[Try it]
Beginning with the line that holds "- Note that", write out each line exactly as it stands until the end of the data, and include no pictures.

[Dataset content]
================================

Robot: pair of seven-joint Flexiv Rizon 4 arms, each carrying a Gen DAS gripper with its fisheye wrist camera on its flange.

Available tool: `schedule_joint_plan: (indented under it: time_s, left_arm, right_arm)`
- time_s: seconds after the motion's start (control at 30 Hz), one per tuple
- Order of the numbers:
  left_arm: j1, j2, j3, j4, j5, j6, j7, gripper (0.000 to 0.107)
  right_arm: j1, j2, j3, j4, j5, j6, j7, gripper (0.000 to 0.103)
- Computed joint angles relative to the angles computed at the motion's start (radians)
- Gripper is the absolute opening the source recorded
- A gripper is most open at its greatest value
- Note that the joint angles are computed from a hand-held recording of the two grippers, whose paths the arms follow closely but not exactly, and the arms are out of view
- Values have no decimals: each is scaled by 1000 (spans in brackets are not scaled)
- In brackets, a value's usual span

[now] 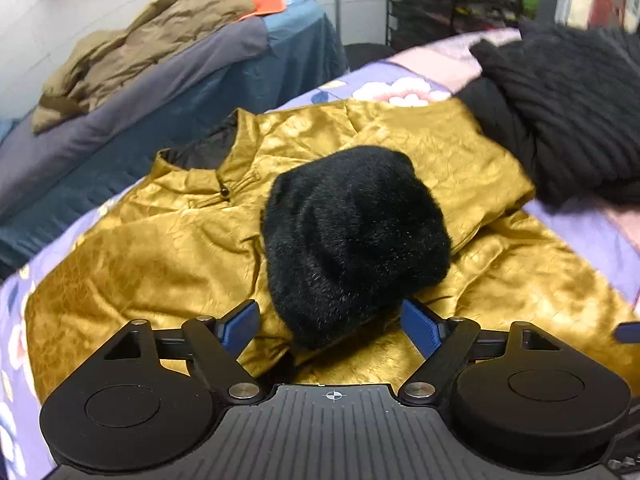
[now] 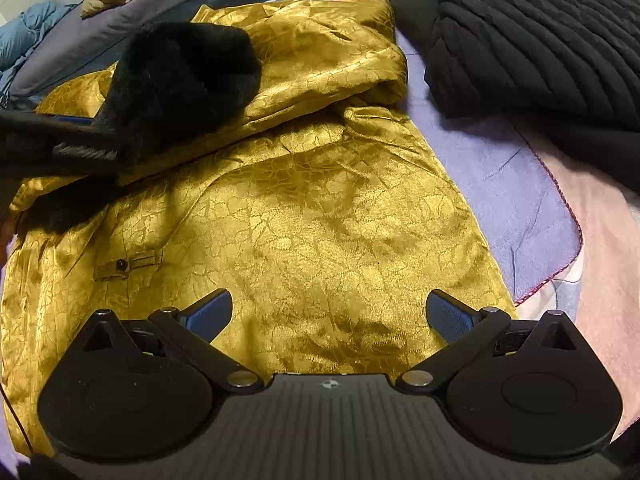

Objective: Fold large clothes
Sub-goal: 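Move the open right gripper to the fur cuff on the jacket front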

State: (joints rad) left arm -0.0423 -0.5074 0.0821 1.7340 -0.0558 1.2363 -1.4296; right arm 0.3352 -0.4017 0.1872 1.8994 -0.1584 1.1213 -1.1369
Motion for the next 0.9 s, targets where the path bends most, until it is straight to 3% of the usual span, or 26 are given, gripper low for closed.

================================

[Task response]
- Note that the joint angles are computed from a hand-held recording of the two grippers, whose paths the arms follow closely but not exactly, and the arms are out of view
- Values have no decimals: each is scaled by 1000 (spans in brackets are not scaled)
- In brackets, a value's usual span

[now] 
[now] 

Objective: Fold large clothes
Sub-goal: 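Move the open right gripper to the fur cuff on the jacket front
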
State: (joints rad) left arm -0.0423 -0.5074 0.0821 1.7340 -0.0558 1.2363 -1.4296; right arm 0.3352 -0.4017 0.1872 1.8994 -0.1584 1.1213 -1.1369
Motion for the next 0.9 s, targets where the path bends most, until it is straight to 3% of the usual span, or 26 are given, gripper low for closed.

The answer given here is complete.